62. The method of claim 60, wherein the cancer comprises advanced breast cancer harboring a germline BRCA1/2 mutation.
63. The method of claim 60, wherein the cancer comprises lung cancer harboring an EGFR mutation, such as an EGFR activating mutation or a T790M mutation.
64. The method of claim 60, wherein the cancer comprises non-small cell lung cancer carrying an EGFR mutation, such as an EGFR activating mutation or a T790M mutation.
65. The method of any one of claims 59-64, wherein the subject is a rodent, primate, human, or animal cancer model, optionally wherein the subject is a human.

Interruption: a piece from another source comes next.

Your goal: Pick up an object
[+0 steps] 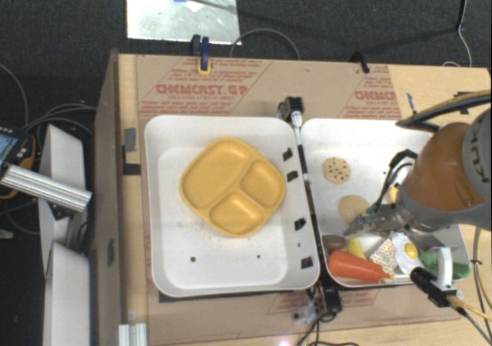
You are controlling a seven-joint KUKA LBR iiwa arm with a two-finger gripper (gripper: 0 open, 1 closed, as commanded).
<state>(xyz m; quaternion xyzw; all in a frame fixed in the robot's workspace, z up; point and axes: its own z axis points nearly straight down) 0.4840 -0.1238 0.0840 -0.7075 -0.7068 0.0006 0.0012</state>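
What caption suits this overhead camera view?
Robot arm reaching over toy food in the right bin; yellow divided plate in the left.

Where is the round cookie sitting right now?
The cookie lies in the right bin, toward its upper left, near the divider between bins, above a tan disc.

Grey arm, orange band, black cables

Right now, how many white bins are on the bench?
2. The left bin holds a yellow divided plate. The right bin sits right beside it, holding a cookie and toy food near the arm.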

66. The method of any one of claims 59-64, wherein the subject has a defect in activating STING signaling in tumor cells.
67. A method of treating a subject having advanced breast cancer harboring a germline BRCA1/2 mutation, wherein the cancer comprises a tumor with an M2 enrichment score greater than 0.27, the method comprising systemically administering to the subject, optionally wherein the administering is about 10mg/kg body weight of STING agonist in combination with about 50mg/kg body weight of PARP inhibitor.
68. A method of treating a subject having non-small cell lung cancer harboring a germ line EGFR mutation, wherein the cancer comprises a tumor with an M2 enrichment score greater than 0.27, comprising co-administering to the subject a STING agonist and an EGFR-TK inhibitor.